## GIVEN INFORMATION
⁂

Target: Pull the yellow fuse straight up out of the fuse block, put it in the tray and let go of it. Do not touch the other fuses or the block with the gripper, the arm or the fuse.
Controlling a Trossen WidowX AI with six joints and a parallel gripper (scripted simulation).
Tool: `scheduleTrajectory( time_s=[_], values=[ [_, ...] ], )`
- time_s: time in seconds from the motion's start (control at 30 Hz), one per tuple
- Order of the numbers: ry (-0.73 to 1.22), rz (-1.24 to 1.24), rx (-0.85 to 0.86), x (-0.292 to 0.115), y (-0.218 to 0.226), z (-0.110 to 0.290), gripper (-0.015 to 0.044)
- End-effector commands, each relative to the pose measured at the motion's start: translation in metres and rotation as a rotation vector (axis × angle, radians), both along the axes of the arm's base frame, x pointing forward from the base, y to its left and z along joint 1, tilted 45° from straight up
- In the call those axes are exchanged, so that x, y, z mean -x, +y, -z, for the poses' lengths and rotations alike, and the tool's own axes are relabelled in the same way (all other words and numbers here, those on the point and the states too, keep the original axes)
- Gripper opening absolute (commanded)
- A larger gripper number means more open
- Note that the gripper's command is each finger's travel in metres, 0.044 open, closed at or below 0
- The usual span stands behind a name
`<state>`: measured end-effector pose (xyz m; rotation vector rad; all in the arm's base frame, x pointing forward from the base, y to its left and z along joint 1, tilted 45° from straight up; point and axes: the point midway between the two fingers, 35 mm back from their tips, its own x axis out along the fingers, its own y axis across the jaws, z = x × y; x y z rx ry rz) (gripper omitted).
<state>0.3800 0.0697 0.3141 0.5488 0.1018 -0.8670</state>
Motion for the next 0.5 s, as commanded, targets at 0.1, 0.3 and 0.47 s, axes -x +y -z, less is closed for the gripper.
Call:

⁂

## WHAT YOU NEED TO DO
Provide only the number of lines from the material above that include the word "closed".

## OUTPUT OF THE TASK
2